APIキーを使用してセキュリティを設定する
カスタム機械学習エンジンのセキュリティーを構成するには、モデル評価の認証プロバイダーとして IBM Cloud および IBM Cloud Pak for Data を使用できます。 URL https://iam.cloud.ibm.com/identity/token を使用して IBM Cloud 用の IAM トークンを生成し、 URL https://<$hostname>/icp4d-api/v1/authorize を使用して Cloud Pak for Data 用のトークンを生成できます。

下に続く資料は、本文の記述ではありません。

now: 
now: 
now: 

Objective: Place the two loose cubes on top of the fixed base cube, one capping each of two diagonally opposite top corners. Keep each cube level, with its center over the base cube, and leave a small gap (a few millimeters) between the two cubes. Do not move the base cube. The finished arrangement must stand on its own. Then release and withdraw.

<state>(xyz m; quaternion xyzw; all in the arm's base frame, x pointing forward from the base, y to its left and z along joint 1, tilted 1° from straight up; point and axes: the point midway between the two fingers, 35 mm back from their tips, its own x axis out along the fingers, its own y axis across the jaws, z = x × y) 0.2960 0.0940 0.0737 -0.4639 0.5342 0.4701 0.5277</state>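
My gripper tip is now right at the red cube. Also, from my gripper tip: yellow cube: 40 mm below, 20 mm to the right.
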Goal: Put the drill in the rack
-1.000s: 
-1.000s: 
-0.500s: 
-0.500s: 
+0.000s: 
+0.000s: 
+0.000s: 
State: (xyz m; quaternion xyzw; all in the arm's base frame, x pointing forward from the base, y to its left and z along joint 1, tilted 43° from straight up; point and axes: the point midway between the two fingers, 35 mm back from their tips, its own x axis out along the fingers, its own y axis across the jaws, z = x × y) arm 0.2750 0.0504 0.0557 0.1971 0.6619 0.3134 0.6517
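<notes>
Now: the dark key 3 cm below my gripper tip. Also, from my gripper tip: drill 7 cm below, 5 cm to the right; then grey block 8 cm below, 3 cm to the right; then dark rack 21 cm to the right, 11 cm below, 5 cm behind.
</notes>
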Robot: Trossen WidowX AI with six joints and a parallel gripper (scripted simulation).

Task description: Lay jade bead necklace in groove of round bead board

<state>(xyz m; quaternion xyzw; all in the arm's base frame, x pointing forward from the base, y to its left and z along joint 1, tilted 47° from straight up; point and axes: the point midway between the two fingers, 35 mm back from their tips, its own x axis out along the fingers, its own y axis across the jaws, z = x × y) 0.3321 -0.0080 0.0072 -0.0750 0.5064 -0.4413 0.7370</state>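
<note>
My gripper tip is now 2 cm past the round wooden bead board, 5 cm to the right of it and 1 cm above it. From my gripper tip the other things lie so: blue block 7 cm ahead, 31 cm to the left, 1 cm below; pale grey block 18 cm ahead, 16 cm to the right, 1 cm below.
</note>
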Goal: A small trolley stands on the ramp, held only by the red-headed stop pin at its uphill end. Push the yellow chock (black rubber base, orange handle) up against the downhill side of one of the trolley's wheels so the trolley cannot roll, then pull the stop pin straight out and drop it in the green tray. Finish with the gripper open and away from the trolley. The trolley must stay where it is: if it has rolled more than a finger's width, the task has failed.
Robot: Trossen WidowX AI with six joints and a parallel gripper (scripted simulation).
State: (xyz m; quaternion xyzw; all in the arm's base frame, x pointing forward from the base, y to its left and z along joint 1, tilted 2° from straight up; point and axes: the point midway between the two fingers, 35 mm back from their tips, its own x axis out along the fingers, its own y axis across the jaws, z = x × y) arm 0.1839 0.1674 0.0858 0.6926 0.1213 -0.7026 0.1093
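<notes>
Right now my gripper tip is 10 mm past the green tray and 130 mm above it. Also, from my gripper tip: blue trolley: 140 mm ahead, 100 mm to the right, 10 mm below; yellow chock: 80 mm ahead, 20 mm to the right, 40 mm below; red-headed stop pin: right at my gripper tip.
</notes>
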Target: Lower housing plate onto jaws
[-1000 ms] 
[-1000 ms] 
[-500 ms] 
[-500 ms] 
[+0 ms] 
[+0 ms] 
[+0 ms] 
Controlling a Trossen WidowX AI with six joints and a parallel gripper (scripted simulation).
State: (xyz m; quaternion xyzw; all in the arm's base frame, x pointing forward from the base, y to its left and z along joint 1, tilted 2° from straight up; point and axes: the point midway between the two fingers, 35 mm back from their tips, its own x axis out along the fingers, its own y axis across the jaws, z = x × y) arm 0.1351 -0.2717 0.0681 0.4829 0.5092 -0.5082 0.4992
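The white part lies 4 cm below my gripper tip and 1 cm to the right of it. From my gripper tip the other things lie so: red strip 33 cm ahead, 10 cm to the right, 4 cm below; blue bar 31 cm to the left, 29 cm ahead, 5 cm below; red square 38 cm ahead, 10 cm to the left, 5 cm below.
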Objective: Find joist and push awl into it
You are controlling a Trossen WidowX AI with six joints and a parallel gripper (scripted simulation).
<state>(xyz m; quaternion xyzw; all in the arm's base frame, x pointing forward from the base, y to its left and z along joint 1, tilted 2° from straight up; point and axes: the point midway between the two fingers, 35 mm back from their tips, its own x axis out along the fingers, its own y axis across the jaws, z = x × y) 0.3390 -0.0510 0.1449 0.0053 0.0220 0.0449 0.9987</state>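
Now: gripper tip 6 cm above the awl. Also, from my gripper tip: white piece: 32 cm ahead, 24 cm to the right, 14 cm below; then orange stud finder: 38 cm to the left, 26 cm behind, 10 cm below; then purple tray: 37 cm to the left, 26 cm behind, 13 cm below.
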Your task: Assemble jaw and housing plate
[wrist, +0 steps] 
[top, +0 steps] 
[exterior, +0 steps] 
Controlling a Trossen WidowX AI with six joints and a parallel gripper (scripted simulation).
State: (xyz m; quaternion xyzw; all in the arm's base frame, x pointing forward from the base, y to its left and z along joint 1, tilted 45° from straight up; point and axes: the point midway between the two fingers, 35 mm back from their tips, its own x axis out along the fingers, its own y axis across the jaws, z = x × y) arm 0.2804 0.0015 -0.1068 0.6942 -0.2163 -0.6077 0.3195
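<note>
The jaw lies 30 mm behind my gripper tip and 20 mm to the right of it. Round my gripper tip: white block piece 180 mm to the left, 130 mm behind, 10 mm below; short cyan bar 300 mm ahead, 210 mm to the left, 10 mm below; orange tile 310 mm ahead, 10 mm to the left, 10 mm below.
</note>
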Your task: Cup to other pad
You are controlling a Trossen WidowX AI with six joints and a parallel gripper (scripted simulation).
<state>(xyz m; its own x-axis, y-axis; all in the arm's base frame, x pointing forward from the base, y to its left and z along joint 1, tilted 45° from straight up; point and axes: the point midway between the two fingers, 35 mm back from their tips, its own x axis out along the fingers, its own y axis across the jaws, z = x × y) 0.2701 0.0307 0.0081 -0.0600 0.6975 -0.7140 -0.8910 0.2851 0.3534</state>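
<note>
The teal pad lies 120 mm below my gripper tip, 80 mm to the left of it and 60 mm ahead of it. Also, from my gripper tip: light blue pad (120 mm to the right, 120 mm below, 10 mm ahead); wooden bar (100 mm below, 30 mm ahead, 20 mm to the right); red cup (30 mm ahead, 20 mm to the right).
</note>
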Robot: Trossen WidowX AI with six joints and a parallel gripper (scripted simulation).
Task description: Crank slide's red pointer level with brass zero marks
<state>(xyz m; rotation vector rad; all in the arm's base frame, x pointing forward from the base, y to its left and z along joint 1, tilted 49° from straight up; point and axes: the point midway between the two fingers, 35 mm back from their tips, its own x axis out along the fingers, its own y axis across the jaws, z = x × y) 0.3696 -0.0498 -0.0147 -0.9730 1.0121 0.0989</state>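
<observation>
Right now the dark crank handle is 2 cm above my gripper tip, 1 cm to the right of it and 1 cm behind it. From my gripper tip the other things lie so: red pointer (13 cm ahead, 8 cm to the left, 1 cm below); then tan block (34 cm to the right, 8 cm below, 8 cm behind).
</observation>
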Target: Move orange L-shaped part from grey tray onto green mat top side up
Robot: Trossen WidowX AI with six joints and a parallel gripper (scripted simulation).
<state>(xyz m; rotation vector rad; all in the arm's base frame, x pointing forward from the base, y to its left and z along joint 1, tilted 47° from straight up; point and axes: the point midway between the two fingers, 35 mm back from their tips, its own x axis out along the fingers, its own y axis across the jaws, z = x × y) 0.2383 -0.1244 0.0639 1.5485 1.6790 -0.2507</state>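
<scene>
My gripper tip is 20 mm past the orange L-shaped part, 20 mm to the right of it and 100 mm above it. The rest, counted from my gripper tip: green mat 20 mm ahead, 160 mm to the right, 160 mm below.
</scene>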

以下の形式で、この POST /v1/deployments/{deployment_id}/online リクエストを使用してスコアリングAPIを実装できます:
要求
{
"input_data": [{
"fields": [
"name",
"age",
"position"
],
"values": [
[
"john",
33,
"engineer"
],
[
"mike",
23,
"student"
]
]
}]
}
応答
{
"predictions": [{
"fields": [
"name",
"age",
"position",
"prediction",
"probability"
],
"labels": [
"personal",
"camping"
],
"values": [
[
"john",
33,
"engineer",
"personal",
[
0.6744664422398081,
0.32553355776019194
]
],
[
"mike",
23,
"student",
"camping",
[
0.2794765664946941,
0.7205234335053059
]
]
]
}]
}
カスタム・サブスクリプションの追加
カスタムサブスクリプションを追加するには、次のコマンドを実行します:
custom_asset = Asset(
asset_id=asset['entity']['asset']['asset_id'],
name=asset['entity']['asset']['name'],
url = "dummy_url",
asset_type=asset['entity']['asset']['asset_type'] if 'asset_type' in asset['entity']['asset'] else 'model',
problem_type=ProblemType.MULTICLASS_CLASSIFICATION,
input_data_type=InputDataType.STRUCTURED,
)
deployment = AssetDeploymentRequest(
deployment_id=asset['metadata']['guid'],
url=asset['metadata']['url'],
name=asset['entity']['name'],
deployment_type=asset['entity']['type'],
scoring_endpoint = scoring_endpoint
)
asset_properties = AssetPropertiesRequest(
prediction_field='predicted_label',
probability_fields = ["probability"],
training_data_reference=None,
training_data_schema=None,
input_data_schema=None,
output_data_schema=output_schema,
)
result = ai_client.subscriptions.add(
data_mart_id=cls.datamart_id,
service_provider_id=cls.service_provider_id,
asset=custom_asset,
deployment=deployment,
asset_properties=asset_properties,
background_mode=False
).result
購読リストを取得するには、次のコマンドを実行してください:
subscription_id = subscription_details.metadata.id
subscription_id
details: wos_client.subscriptions.get(subscription_id).result.to_dict()
ペイロード・ロギングの有効化
サブスクリプションでペイロードのロギングを有効にするには、次のコマンドを実行してください:
request_data = {'fields': feature_columns,
'values': [[payload_values]]}
ログの詳細を確認するには、次のコマンドを実行してください:
response_data = {'fields': list(result['predictions'][0]),
'values': [list(x.values()) for x in result['predictions']]}
評価とペイロード・ロギング
モデルを評価します。
ペイロード・ロギング・テーブルに要求と応答を格納します
records_list = [PayloadRecord(request=request_data, response=response_data, response_time=response_time), PayloadRecord(request=request_data, response=response_data, response_time=response_time)] subscription.payload_logging.store(records=records_list)
Python 以外の言語では、 REST API を使用してペイロードをログに記録することもできます。